DECONSTRUCTION AND IQBAL’S SUFI EPISTEMOLOGY: FIVE KEY MOMENTS
Abstract
Abstract
There is a distinct approach to Deconstruction in Pakistani academia and intelligentsia, i.e., nihilistic, meaning-denying. This approach is flawed. This paper shows that Derrida’s concept of Deconstruction has got nothing to do with this approach. It contends that Deconstruction, as conceived by Derrida, is a further stamp of authentication on the philosophical foundations of Iqbal’s Sufi epistemology. It shows the five key theoretical and philosophical moments in Derrida’s thought that establish beyond any shadow of doubt that Iqbal’s Sufi epistemology is best seen in consonance with rather than in opposition with Deconstruction as is the norm not only in Pakistani academia but in contemporary Muslim philosophy as well. There are very deep philosophical affinities between Derrida’s intellectual genealogy and Iqbal’s. These deeper laying philosophical affinities have remained ignored under pressure from a readymade Anglo-American version of Deconstruction.
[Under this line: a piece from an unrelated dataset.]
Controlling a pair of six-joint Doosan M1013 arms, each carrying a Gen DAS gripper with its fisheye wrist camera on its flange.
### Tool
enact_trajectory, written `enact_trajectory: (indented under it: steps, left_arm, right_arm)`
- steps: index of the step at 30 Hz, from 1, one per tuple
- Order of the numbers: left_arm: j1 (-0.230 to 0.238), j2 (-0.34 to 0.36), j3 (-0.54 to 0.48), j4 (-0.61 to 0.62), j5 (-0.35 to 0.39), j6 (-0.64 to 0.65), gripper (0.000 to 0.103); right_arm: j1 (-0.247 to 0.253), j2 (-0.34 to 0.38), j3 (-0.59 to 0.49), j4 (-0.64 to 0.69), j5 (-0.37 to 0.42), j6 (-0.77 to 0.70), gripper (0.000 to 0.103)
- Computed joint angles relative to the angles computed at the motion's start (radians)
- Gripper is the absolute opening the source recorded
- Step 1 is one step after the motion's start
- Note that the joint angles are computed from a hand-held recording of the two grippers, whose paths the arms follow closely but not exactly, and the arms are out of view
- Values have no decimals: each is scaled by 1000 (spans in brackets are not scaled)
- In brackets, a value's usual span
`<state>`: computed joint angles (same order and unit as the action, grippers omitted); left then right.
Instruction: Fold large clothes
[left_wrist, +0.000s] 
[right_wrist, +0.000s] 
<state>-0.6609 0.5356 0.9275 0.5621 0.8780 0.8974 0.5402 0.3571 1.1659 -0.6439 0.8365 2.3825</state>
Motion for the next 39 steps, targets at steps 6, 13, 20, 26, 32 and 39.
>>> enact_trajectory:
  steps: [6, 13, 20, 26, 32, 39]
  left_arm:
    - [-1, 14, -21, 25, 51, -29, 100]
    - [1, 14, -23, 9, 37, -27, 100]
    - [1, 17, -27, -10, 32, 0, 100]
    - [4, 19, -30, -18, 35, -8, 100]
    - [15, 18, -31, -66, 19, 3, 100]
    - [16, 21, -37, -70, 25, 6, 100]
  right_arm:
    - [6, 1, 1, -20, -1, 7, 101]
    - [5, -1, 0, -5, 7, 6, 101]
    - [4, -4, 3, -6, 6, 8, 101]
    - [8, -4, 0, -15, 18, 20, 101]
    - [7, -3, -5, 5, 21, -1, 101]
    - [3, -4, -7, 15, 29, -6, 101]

This is the biggest Houdini act that “capitalist modernity” has ever pulled. Contemporary Muslim scholarship has fallen for this flawed version of Deconstruction ignoring thereby one of the most important epochs in contemporary western philosophy (that Iqbal called our heritage) in its poststructuralist and postmodern shifts. This paper makes a case for a long-delayed paradigm shift in contemporary Muslim scholarship by delineating these five key moments in Derrida’s concept of Deconstruction that Muslim philosophy has been made to miss. They give us food for thought that might help Pakistani Muslim society, academia, and contemporary Muslim philosophy come out of the effects of Houdini’s civilizational and cultural magic.
Key Words: Iqbal, Sufi Epistemology, Deconstruction, Derrida, Levinas.